* EXERCISE PROMPT
Go over the entries and report the lines where the word "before" occurs.

* SUPPLIED MATERIAL
******************************

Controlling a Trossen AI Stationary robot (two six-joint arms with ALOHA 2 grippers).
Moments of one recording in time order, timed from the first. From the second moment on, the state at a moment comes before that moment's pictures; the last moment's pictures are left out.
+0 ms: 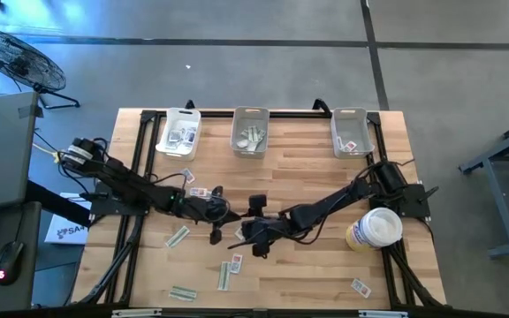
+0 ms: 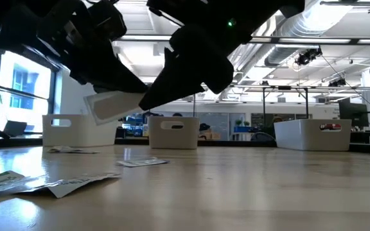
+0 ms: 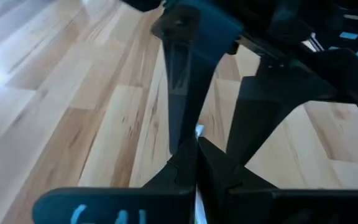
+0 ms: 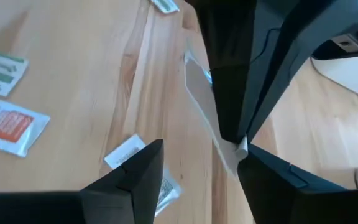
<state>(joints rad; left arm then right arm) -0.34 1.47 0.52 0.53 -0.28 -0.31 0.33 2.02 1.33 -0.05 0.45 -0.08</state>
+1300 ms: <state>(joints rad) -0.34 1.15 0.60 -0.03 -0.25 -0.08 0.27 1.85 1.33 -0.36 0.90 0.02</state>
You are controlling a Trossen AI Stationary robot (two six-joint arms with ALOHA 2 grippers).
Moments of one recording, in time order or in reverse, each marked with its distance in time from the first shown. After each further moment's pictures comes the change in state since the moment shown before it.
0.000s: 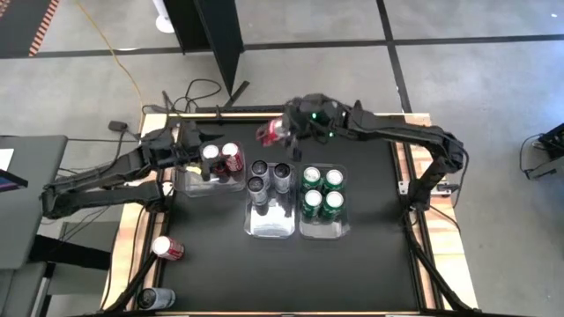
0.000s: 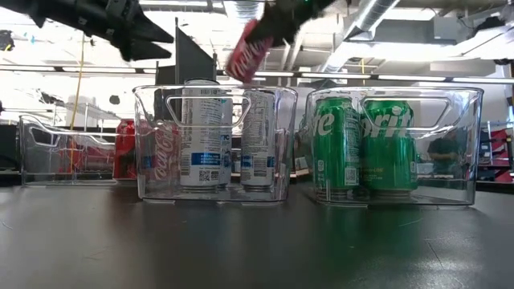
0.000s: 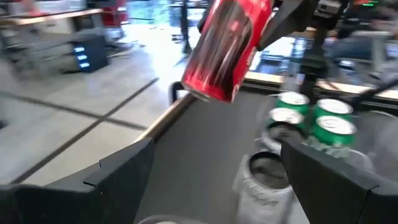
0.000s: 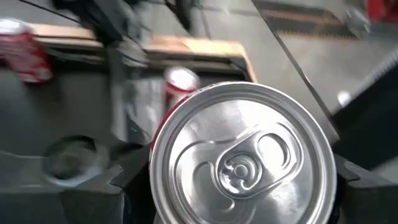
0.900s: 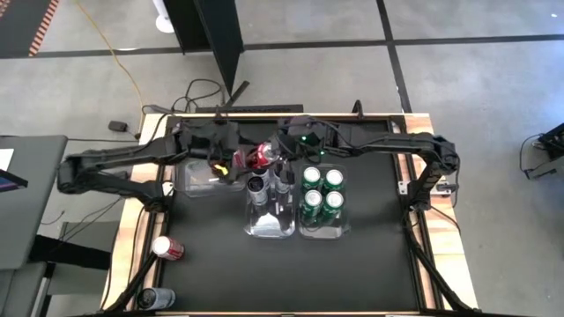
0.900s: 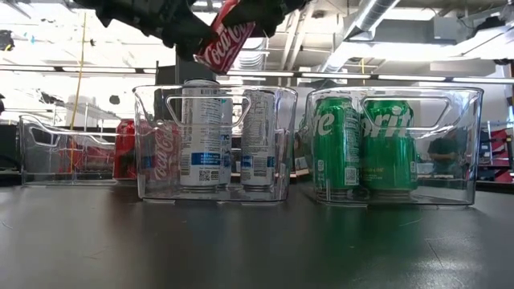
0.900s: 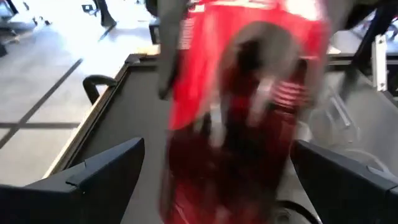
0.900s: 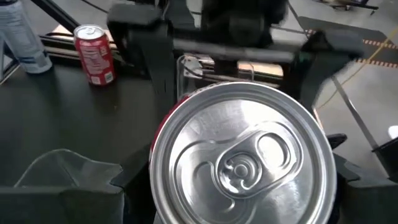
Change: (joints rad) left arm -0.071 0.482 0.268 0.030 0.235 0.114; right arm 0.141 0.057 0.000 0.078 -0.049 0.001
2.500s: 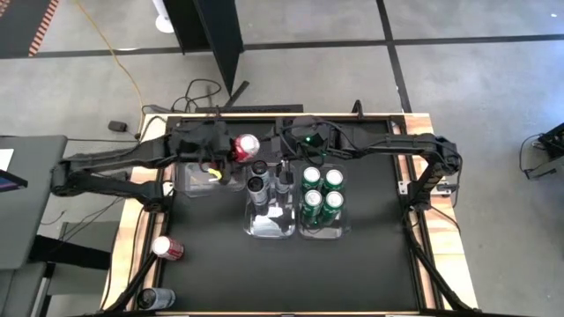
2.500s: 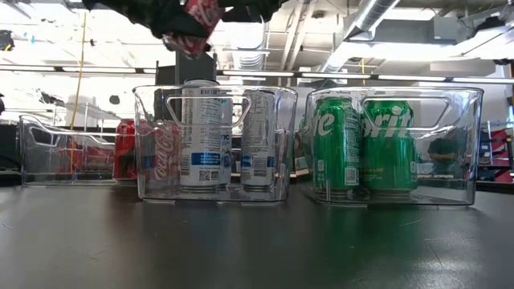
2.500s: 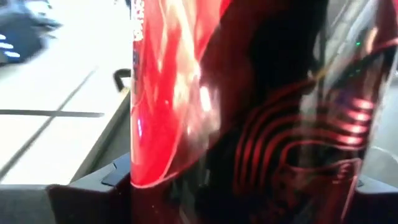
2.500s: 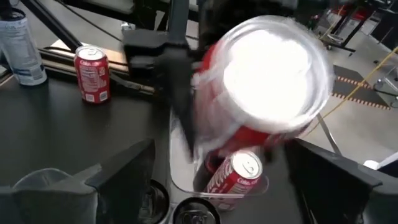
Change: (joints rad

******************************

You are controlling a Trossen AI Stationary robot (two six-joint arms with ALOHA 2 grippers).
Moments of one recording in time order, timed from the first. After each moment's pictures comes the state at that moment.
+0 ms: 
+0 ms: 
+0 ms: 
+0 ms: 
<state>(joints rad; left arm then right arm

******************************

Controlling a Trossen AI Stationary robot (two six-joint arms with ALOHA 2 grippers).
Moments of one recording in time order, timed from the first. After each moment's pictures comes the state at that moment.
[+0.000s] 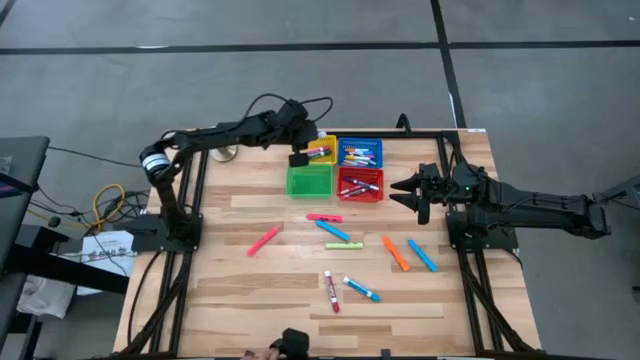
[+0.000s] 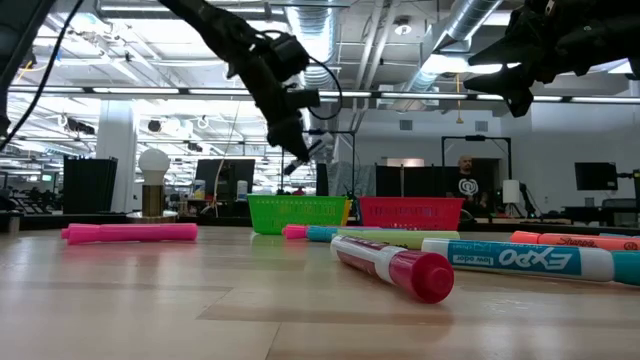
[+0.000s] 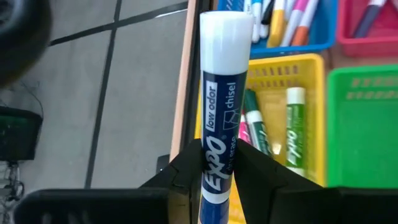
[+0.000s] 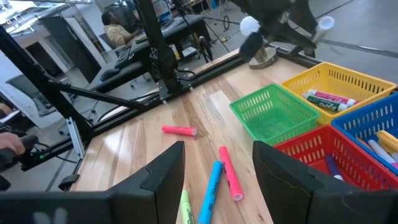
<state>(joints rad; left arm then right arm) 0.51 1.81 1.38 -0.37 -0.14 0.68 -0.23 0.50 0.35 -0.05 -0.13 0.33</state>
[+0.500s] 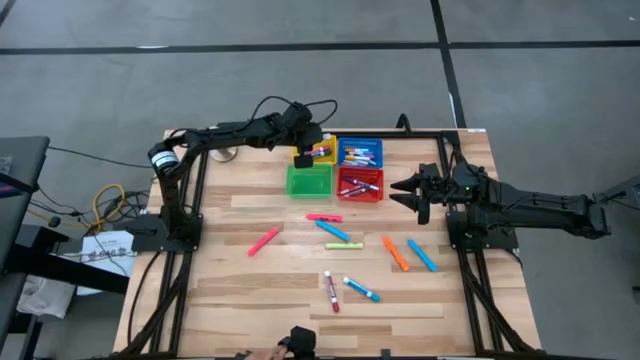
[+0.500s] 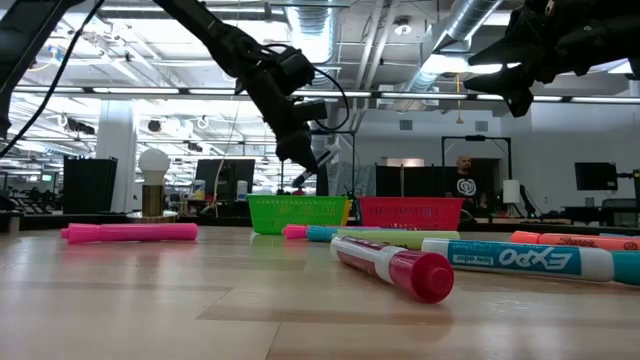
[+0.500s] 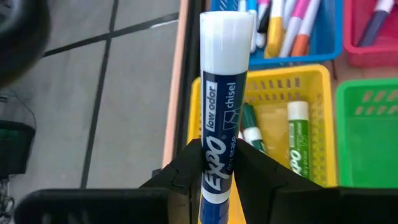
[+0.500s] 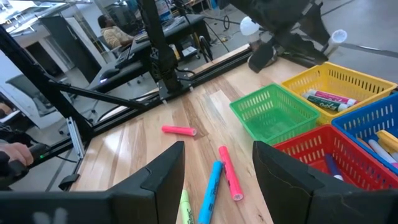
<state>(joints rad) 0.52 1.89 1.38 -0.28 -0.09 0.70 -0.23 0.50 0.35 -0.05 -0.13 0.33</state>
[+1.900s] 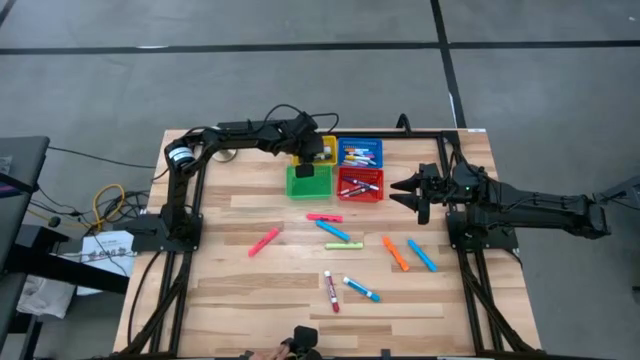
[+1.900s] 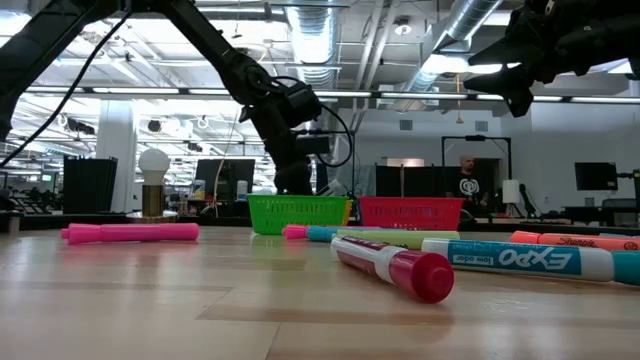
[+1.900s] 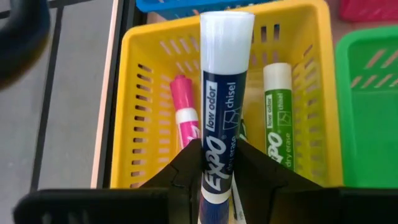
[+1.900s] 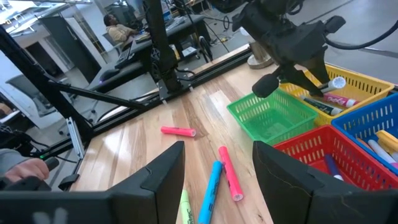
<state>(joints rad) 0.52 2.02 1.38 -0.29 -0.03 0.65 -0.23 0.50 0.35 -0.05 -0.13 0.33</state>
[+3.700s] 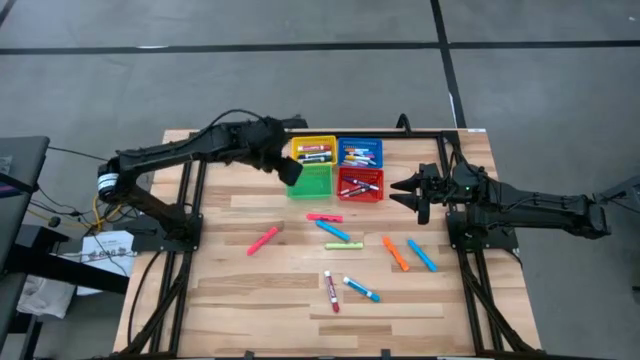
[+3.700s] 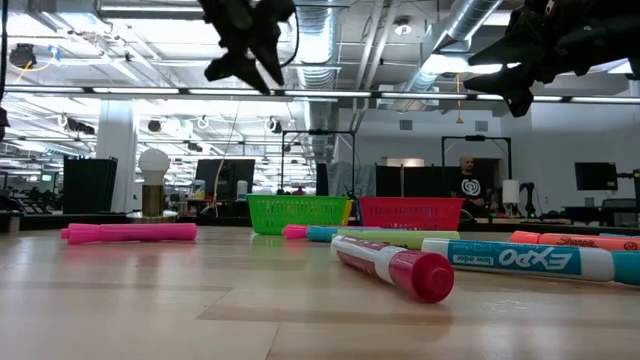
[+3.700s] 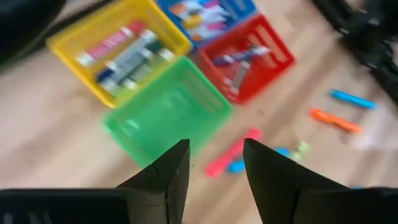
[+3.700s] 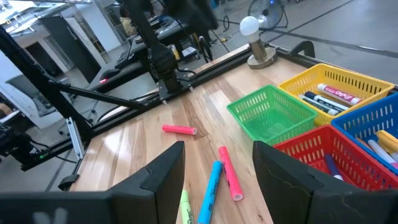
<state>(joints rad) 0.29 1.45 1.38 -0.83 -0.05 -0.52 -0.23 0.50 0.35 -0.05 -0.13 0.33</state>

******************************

* WRITTEN REPLY
Moments of one recording in time order, timed from the first. From the second moment on, the state at a moment comes before that moment's pictures; the last moment's pictures are left out.
Moments of one recording, in time order or in reverse, each marked with its distance in time from the first shown. After each further moment's pictures comes the change in state since the moment shown before it.

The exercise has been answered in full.